[Extracted data entries]

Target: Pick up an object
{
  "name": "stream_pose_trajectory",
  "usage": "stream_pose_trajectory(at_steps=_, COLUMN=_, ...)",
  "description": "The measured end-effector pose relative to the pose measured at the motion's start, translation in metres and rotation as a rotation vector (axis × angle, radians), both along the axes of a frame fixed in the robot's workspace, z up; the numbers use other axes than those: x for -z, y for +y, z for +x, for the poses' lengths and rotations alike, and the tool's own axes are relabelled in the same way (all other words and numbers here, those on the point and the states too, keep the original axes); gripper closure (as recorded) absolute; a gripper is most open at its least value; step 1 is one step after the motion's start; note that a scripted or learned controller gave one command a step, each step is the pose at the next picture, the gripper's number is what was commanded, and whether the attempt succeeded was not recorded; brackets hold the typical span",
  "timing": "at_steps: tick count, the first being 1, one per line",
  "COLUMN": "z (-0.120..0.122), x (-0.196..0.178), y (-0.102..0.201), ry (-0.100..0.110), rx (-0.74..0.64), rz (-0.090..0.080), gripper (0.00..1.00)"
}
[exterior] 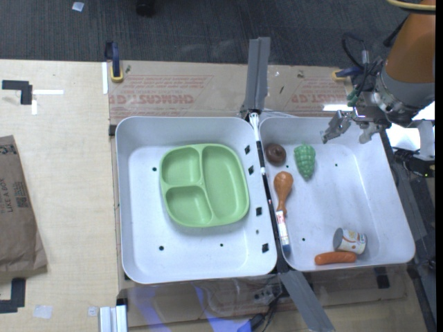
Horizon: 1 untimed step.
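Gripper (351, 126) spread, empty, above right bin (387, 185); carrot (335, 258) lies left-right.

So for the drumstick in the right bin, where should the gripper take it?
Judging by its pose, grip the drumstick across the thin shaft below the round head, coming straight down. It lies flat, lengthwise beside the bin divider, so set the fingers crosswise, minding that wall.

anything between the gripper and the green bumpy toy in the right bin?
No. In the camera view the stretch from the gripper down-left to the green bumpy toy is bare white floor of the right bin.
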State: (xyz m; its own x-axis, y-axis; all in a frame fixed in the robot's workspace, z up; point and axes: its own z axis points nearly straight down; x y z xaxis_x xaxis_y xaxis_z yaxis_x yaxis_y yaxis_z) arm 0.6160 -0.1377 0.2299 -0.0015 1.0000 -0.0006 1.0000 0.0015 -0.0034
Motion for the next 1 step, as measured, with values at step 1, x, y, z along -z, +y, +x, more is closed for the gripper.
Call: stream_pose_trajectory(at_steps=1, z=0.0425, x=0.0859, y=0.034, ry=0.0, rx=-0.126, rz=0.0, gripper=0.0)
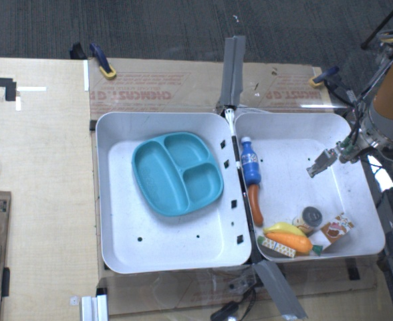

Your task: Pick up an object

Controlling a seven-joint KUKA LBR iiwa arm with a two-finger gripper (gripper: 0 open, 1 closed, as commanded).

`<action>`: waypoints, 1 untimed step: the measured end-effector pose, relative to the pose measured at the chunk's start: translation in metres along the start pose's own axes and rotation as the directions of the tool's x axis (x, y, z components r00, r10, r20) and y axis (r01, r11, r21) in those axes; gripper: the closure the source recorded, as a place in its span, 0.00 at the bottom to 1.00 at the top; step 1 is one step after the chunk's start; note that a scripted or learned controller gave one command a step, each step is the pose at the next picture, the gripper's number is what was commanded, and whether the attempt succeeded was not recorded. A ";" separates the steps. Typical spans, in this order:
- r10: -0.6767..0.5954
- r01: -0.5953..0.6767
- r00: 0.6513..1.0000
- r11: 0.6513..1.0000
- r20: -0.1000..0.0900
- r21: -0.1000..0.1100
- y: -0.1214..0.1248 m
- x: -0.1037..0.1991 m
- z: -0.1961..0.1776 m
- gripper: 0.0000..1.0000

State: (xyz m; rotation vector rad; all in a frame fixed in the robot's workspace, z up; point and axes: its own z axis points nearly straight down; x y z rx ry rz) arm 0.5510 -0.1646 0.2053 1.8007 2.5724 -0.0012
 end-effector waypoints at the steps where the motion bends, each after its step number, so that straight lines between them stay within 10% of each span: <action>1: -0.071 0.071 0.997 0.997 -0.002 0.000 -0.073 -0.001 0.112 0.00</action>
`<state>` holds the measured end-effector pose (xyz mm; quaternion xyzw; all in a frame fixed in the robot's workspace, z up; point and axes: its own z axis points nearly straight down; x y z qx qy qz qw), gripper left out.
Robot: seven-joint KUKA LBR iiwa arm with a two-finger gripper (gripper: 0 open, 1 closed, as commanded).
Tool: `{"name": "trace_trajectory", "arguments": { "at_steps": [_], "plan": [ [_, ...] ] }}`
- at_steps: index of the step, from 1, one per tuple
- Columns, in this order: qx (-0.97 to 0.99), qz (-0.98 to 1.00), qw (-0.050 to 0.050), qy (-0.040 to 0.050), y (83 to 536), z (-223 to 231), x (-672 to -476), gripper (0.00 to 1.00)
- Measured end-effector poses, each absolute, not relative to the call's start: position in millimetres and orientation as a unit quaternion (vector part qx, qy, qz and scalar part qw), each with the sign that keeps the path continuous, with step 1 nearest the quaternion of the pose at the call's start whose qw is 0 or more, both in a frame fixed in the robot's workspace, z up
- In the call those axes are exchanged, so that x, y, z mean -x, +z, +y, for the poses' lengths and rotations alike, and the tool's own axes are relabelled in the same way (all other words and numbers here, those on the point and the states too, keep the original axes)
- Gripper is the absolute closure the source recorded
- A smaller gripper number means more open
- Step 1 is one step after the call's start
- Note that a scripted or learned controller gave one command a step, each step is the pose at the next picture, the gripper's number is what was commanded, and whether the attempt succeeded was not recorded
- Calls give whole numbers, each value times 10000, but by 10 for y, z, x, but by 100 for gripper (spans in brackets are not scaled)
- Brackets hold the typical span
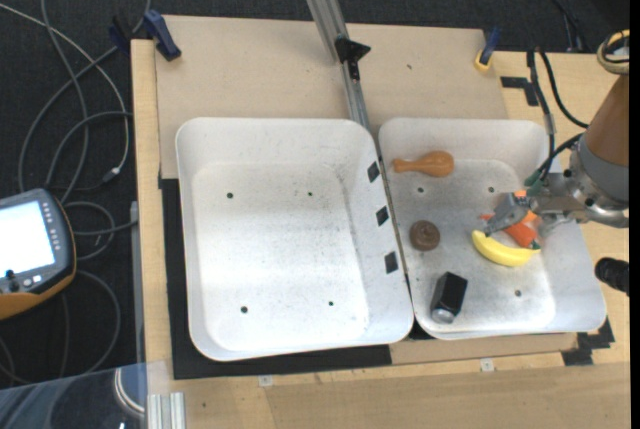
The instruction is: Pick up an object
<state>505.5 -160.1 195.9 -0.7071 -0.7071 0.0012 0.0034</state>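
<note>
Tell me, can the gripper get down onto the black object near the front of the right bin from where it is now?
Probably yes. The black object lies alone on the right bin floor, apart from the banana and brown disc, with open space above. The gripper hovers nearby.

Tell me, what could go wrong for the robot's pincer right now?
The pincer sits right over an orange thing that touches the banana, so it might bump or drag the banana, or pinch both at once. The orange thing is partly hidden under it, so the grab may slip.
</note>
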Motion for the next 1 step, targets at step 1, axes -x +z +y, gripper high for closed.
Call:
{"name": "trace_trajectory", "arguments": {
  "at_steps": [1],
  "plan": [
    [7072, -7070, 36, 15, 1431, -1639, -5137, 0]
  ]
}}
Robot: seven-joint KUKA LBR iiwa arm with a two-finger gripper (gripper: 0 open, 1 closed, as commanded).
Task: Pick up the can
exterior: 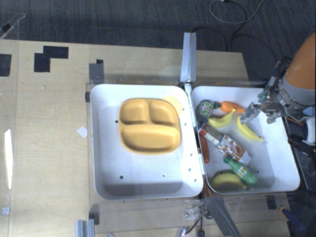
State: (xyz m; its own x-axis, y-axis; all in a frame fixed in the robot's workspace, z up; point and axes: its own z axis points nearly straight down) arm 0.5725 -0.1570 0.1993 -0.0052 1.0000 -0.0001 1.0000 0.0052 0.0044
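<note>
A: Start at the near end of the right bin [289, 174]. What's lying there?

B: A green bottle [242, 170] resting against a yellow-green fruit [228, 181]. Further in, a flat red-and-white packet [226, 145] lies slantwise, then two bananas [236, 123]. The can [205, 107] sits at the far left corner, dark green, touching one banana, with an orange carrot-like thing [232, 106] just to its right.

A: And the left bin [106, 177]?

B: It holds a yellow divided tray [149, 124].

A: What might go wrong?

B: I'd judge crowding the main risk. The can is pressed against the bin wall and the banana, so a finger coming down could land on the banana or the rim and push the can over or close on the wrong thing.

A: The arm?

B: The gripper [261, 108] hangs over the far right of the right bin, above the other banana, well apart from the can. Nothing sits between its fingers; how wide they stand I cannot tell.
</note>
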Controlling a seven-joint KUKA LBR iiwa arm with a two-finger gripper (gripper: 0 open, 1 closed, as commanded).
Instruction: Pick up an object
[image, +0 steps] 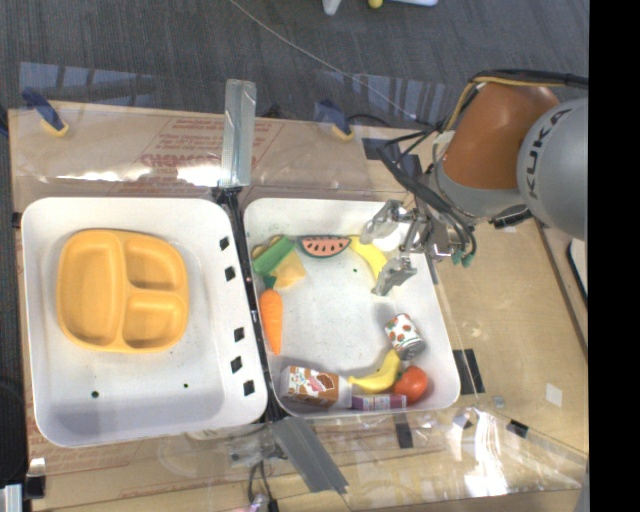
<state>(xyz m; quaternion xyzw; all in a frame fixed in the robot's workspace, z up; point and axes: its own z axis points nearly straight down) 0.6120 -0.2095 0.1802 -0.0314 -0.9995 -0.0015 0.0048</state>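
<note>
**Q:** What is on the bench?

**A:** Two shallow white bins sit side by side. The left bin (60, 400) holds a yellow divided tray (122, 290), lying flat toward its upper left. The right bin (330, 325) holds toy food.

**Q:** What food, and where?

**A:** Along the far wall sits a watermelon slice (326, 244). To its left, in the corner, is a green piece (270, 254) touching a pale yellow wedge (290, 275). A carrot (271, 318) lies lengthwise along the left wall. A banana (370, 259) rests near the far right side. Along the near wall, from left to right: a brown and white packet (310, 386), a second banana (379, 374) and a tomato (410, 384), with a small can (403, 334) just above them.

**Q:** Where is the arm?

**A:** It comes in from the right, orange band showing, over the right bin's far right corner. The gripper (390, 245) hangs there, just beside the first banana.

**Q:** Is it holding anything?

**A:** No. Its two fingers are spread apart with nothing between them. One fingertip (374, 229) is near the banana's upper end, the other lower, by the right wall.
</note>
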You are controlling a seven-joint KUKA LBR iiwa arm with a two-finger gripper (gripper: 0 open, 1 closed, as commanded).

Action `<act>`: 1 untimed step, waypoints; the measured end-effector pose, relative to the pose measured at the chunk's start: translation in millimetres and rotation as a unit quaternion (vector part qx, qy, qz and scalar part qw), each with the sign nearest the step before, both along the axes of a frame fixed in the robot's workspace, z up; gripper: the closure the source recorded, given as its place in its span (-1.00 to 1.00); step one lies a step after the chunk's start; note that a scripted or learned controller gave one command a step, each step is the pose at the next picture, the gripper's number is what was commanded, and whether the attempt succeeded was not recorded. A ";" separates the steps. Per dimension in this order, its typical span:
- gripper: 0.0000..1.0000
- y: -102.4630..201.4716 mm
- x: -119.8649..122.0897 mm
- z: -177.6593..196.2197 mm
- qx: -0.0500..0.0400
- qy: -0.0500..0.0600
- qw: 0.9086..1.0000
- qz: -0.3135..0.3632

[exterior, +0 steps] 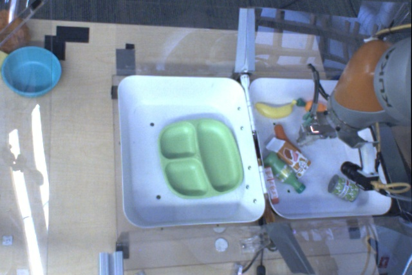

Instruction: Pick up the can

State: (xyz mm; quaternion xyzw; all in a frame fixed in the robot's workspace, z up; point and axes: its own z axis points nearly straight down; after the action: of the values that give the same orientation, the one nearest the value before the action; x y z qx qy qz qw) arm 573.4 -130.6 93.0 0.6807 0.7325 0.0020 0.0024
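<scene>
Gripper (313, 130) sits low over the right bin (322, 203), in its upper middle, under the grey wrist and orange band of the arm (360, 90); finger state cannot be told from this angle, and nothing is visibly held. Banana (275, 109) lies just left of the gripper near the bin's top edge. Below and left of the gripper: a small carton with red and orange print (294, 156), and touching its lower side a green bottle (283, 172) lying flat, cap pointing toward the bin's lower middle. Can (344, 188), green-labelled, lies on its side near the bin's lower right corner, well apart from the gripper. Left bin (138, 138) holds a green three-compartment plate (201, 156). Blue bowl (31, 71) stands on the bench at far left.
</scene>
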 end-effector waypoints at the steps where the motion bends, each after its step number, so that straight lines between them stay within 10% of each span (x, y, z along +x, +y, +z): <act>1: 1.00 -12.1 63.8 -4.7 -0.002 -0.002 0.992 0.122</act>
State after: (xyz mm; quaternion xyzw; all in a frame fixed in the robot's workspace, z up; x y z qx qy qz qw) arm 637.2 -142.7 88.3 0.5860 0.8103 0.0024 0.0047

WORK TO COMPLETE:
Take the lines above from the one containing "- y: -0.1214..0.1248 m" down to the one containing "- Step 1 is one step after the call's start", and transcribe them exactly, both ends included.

OUTPUT BELOW:
- y: -0.1214..0.1248 m
- x: -0.1037..0.1991 m
- z: -0.1961..0.1776 m
- gripper: 0.0000..1.0000

State: (xyz m; rotation vector rad; all in a frame fixed in the robot's workspace, z up; point and axes: its own z axis points nearly straight down; x y z rx ry rz) arm 0.5510 -0.1646 0.2053 1.8007 2.5724 -0.0012
 end-effector waypoints at the steps where the motion bends, each after its step number, so that straight lines between them stay within 10% of each span: <action>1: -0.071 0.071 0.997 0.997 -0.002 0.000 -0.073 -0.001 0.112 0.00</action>
`<state>` holds the measured end-effector pose (xyz mm; quaternion xyzw; all in a frame fixed in the robot's workspace, z up; point and axes: its own z axis points nearly straight down; x y z qx qy qz qw), gripper left out.
Robot: seven-joint KUKA LBR iiwa arm with a two-finger gripper (gripper: 0 open, 1 closed, as commanded).
Tool: `{"name": "trace_trajectory", "arguments": { "at_steps": [_], "plan": [ [_, ...] ] }}`
- at_steps: index of the step, from 1, one per tuple
- Columns, in this order: qx (-0.97 to 0.99), qz (-0.98 to 1.00), qw (-0.050 to 0.050), qy (-0.040 to 0.050), y (83 to 536), z (-223 to 231), x (-672 to -476), gripper (0.00 to 1.00)
- Measured end-effector poses, each absolute, not relative to the call's start: position in millimetres and orientation as a unit quaternion (vector part qx, qy, qz and scalar part qw), each with the sign that keeps the path continuous, with step 1 nearest the quaternion of the pose at the call's start whose qw is 0 or more, both in a frame fixed in the robot's workspace, z up
- In the call those axes are exchanged, so that x, y, z mean -x, +z, +y, for the poses' lengths and rotations alike, and the tool's own axes are relabelled in the same way (all other words and numbers here, those on the point and the states too, keep the original axes)
- Gripper is the absolute closure the source recorded
- A smaller gripper number means more open
- Step 1 is one step after the call's start

The exercise requires no further output.